Exercise:
Omit every image, and transcribe the remaining entries exactly as given.

(Stored data entries)
——————
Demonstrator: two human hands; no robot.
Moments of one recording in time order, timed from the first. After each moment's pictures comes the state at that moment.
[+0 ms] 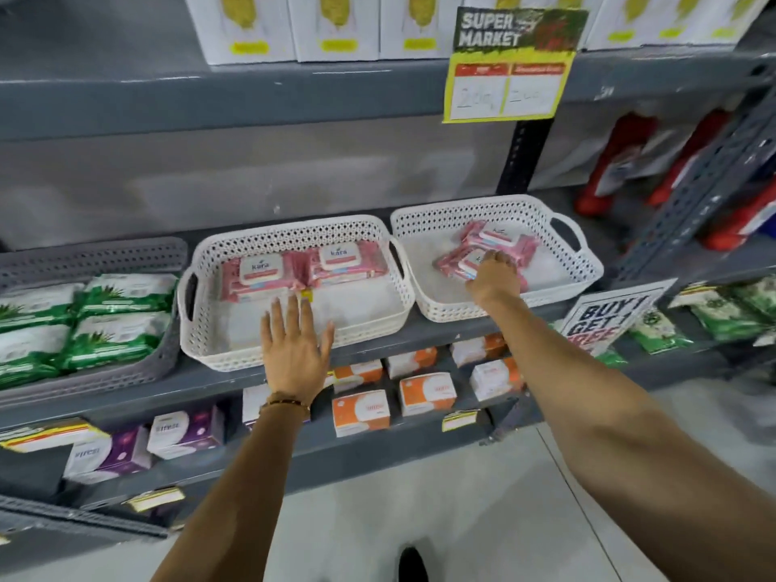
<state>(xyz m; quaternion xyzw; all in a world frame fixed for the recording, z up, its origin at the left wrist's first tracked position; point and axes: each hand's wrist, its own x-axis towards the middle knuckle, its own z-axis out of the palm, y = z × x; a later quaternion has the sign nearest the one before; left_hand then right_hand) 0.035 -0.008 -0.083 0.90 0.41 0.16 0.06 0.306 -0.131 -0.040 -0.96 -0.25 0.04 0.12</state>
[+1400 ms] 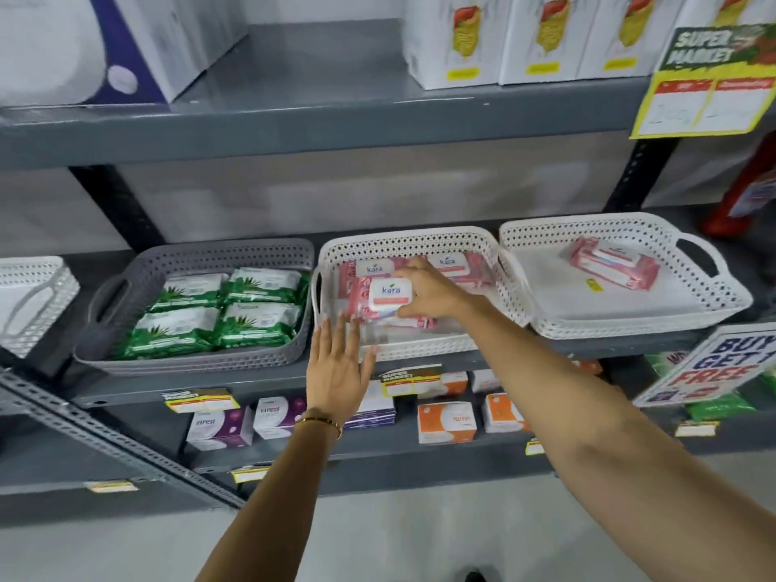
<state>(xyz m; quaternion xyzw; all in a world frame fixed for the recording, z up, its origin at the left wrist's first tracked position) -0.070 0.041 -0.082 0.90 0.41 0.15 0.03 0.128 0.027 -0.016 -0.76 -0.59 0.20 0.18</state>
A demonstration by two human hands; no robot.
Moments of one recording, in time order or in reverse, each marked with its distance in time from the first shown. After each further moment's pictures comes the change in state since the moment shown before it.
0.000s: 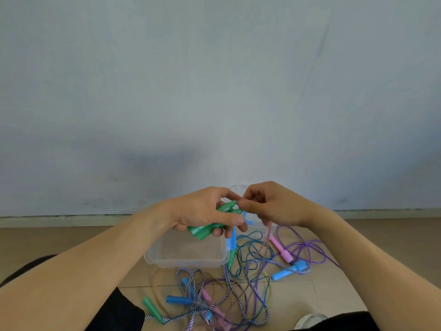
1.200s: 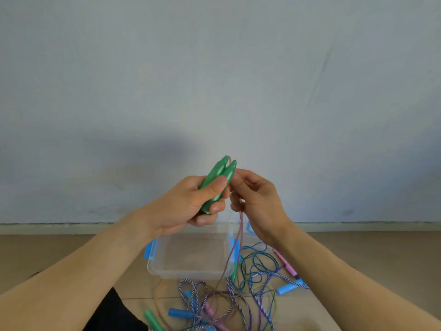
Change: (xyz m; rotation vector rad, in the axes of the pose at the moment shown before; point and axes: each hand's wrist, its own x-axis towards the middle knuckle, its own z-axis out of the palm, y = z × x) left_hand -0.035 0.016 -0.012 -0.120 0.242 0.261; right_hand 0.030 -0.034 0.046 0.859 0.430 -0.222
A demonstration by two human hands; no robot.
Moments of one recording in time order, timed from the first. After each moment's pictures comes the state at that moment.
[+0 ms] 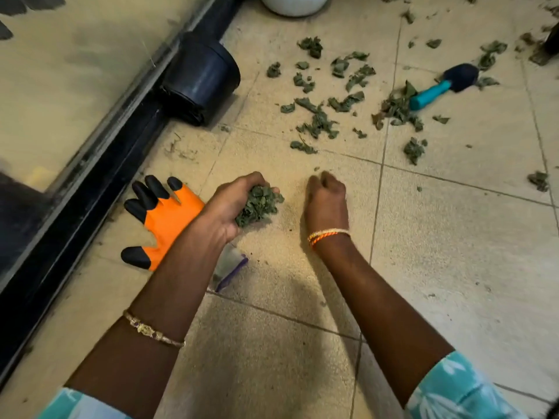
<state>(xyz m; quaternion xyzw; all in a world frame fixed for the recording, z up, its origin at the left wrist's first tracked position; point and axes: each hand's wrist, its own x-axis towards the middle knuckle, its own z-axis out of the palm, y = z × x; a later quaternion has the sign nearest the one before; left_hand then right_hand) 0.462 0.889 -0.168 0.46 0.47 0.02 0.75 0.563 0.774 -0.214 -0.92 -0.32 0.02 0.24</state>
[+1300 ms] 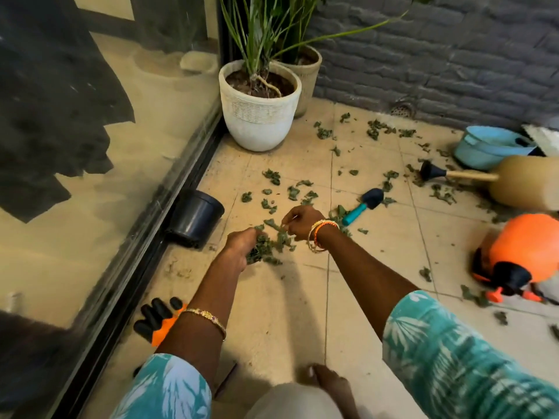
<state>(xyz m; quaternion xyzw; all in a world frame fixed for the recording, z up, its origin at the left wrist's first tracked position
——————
Reply to the exercise:
Demonstrator: two human hands; no robot.
Moments of one recording in time order, timed from the first. After each moment's pictures comes the state at that moment.
[+0 ms] 
<state>(xyz m; quaternion xyzw; all in a world frame fixed for the recording, z up, its origin at the left wrist's first tracked position; point and axes: each hand's wrist, its own x-axis towards the middle knuckle, its own z-axis out of the palm, y = z × x; a later quaternion has the sign nearest the one before; left_hand then right_hand) 0.035 -0.008 -0.083 0.90 0.41 0.16 0.06 0.306 -0.131 -0.040 -0.96 -0.25 0.04 0.12</state>
[+1400 ms] 
<state>(xyz m; quaternion xyzw; all in a world frame fixed for the recording, z up, its origin at the left wrist's first tracked position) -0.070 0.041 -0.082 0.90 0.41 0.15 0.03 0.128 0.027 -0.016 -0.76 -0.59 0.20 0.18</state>
A demonstration by two human hands; no robot.
Moments of one recording, in time order or in reverse, each marked with its distance in time from the first shown. After each further moment's pictures comes the change in state since the moment shown before it.
0.000s: 
1.200s: 
Change: (xyz m; rotation vector rad, in the axes of the pose at the moment shown before; point and axes: each hand's wrist, its own x-axis towards the middle knuckle, its own z-axis out of the palm, y = z × x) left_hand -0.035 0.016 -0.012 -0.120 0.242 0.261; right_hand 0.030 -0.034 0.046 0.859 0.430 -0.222
A demonstration by two human hands; no robot.
Moments of one recording in time order, timed from the first. After each moment's pictures comes the state at that moment.
[+0 ms] 
<state>(xyz m; quaternion xyzw; all in a world frame fixed for the recording, z up, its origin at the left wrist's first tracked position; point and axes: each hand's wrist, its own x-axis towards the middle knuckle, its own z-axis out of the palm, y = z × x; a later quaternion has the sign nearest the one before; left_hand then right_hand) 0.462 0.889 -0.168 0.46 0.47 0.02 0.75 0.563 0.774 -0.214 -0.92 -0.32 0.02 0.24</state>
[+1300 ms] 
<state>(xyz m; quaternion xyzw; all in a world frame fixed for the recording, z up, its origin at the left wrist's first tracked position

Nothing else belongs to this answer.